● RECORDED DATA
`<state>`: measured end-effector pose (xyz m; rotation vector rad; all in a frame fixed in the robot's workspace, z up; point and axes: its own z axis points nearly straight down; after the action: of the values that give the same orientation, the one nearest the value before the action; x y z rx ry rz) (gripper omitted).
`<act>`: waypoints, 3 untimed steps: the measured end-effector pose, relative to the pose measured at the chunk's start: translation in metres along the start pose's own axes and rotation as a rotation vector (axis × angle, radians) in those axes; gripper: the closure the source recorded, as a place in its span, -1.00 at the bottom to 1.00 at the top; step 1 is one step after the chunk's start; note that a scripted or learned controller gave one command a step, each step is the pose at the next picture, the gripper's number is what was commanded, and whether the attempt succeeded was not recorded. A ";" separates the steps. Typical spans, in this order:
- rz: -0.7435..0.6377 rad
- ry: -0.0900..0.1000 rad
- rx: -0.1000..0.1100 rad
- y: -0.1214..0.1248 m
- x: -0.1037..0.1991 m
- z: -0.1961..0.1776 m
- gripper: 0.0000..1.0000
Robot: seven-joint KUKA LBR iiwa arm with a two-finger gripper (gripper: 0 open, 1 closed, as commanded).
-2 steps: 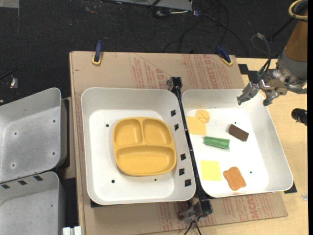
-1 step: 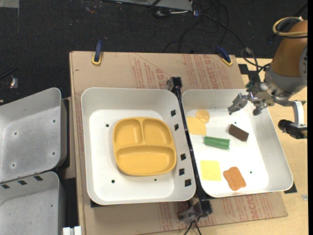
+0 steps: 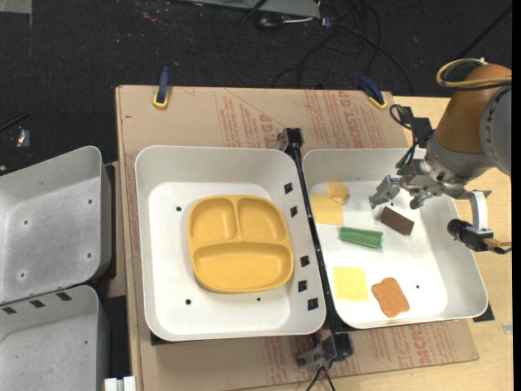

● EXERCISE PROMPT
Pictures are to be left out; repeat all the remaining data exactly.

● ANSWER FOR THE TASK
`<state>`: measured end-effector pose (xyz m; rotation vector rad; all in a frame fixed in the robot's workspace, z up; point and axes: its own z axis points nearly straight down; after the action: of the values that give the same orientation, the one nearest the value before the action; x y z rx ry rz) (gripper omitted).
`<act>`: waypoints, 3 untimed steps: the measured end-effector pose, relative to the pose measured at the chunk's start: translation in metres along the start pose's own axes and rotation as a rotation vector (axis × angle, radians) in those axes; gripper: the closure the source recorded, as a place in its span, -1.00 at the bottom to 1.00 at the top; step 1 is one step after the chunk's start; note that a scripted or learned controller gave one command a step, each step is the pose at the next picture, the gripper's number is what was commanded, and whether the attempt succeeded was not recorded. A ";" separates the steps. Typical spans, in this order:
- rz: -0.7435..0.6377 rad
- ry: -0.0900..0.1000 rad
- rx: -0.1000..0.1100 rad
- y: -0.1214..0.1248 m
- x: -0.1037..0.1991 m
- z: -0.1961..0.1776 m
- gripper: 0.0000..1.0000
Robot: seven-joint KUKA LBR iiwa arm with a two-finger gripper (gripper: 0 open, 1 closed, as commanded).
-2 steps: 
-1 step: 
+0 steps: 

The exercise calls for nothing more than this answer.